→ Task to carry out
Pull every line containing "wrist" from the entries.

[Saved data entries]
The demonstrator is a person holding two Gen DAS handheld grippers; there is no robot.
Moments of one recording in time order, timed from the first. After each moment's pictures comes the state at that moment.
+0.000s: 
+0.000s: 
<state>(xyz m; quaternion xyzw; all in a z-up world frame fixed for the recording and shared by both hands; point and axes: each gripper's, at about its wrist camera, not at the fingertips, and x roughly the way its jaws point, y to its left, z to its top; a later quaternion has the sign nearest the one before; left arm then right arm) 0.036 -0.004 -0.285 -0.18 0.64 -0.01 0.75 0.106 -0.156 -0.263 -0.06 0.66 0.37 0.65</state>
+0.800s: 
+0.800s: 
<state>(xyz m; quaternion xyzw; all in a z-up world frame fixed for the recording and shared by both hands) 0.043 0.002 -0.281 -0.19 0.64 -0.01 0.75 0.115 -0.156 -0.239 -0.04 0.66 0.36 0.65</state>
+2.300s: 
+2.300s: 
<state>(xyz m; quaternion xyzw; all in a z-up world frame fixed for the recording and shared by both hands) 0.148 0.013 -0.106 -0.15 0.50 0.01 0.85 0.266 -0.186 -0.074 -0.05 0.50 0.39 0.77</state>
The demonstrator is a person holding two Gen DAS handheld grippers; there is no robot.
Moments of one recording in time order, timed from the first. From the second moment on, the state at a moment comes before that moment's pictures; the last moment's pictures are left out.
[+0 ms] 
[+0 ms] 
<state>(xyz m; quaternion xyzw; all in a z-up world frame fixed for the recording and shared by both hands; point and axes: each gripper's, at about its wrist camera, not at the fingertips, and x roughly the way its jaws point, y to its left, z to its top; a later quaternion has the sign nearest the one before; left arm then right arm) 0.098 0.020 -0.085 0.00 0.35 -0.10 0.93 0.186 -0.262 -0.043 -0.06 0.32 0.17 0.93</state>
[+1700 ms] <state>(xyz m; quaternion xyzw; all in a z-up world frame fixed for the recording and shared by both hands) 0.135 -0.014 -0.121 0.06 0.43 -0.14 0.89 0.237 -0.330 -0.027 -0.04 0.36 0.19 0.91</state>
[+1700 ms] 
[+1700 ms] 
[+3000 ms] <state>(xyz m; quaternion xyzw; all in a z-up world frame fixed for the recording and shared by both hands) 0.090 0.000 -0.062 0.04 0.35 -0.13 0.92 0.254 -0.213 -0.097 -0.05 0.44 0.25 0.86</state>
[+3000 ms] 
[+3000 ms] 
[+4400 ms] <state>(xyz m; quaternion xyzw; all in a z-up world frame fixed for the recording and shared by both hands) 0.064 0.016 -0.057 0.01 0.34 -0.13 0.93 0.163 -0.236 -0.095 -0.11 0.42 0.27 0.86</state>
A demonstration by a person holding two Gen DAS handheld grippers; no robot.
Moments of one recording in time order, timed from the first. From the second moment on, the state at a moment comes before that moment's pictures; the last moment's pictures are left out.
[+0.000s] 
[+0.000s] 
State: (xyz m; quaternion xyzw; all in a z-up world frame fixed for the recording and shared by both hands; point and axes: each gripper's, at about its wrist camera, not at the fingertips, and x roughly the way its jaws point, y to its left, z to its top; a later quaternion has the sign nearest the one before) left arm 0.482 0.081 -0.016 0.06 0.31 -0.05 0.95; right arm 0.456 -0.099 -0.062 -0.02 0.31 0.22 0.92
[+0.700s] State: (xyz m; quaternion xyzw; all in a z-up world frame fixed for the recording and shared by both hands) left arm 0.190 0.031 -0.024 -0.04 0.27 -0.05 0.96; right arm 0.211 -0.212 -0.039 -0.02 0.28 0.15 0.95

→ Task result
<state>(xyz m; quaternion xyzw; all in a z-up world frame fixed for the recording and shared by both hands; point and axes: each gripper's, at about its wrist camera, not at the fingertips, and x roughly the way its jaws point, y to its left, z to its top; a later quaternion has the sign nearest the one before; left arm then right arm) 0.036 -0.004 -0.285 -0.18 0.64 -0.01 0.75 0.106 -0.156 -0.263 -0.06 0.66 0.37 0.65</state>
<state>(xyz m; quaternion xyzw; all in a z-up world frame fixed for the recording and shared by both hands; point and axes: each gripper's, at about its wrist camera, not at the fingertips, and x roughly the way its jaws point, y to its left, z to its top; a later quaternion has the sign nearest the one before; left arm then right arm) 0.098 0.020 -0.085 0.00 0.35 -0.10 0.93 0.186 -0.262 -0.043 -0.06 0.32 0.17 0.93</state>
State: (xyz m; quaternion xyzw; all in a z-up world frame fixed for the recording and shared by both hands; point and axes: each gripper's, at about its wrist camera, not at the fingertips, and x roughly the way its jaws point, y to its left, z to its top; a later quaternion has the sign nearest the one before) left arm 0.482 0.081 -0.016 0.06 0.31 -0.05 0.95; right arm 0.456 -0.099 -0.062 -0.02 0.31 0.22 0.92

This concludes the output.